Activity:
Scan the entries for lines with the word "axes" and copy those lines.

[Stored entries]
━━━━━━

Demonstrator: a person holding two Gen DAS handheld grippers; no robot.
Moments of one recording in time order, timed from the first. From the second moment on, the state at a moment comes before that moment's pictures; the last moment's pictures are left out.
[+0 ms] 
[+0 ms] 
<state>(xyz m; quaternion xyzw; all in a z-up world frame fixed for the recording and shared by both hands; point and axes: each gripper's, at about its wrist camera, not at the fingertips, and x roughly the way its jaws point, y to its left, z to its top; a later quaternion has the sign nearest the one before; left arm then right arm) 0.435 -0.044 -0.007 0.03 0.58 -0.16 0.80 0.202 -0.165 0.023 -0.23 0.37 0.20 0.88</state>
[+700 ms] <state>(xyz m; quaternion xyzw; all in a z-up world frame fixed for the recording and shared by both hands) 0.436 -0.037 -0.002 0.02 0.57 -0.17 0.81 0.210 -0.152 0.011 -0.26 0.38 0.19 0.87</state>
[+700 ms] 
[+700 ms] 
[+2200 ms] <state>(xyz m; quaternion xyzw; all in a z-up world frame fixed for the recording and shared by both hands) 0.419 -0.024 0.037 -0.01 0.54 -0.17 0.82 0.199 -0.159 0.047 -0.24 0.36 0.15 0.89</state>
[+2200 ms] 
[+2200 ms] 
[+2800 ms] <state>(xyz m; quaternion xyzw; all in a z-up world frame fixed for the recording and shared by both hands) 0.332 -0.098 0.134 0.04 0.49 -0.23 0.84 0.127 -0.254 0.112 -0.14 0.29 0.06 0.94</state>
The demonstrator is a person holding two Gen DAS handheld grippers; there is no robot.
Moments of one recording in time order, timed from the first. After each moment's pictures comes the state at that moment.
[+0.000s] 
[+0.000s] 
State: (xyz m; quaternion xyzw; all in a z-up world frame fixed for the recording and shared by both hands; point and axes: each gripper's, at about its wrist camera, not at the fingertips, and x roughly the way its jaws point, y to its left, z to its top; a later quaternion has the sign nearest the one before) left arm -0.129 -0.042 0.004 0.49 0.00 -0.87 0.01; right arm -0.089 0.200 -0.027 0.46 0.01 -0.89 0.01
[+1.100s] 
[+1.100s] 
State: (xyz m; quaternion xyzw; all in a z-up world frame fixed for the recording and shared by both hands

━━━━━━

Reply to the task:
<state>(xyz m; quaternion xyzw; all in a z-up world frame fixed for the recording and shared by both hands; point and axes: each gripper's, at about its wrist camera, not at the fingertips, and x roughly the way its jaws point, y to its left, z to its top; a later quaternion has the sign nearest the one before; left arm then right arm) 0.435 -0.044 -0.007 0.03 0.58 -0.16 0.80 0.202 -0.165 0.023 -0.23 0.37 0.20 0.88</state>
State: (xyz m; quaternion xyzw; all in a z-up world frame fixed for the recording and shared by both hands; point and axes: each gripper's, at about its wrist camera, not at the fingertips, and x roughly the way its jaws point, y to its left, z to its top; a later quaternion has the sign nearest the one before) left arm -0.129 -0.042 0.004 0.49 0.00 -0.87 0.01; right arm -0.089 0.200 -0.027 0.46 0.01 -0.89 0.01

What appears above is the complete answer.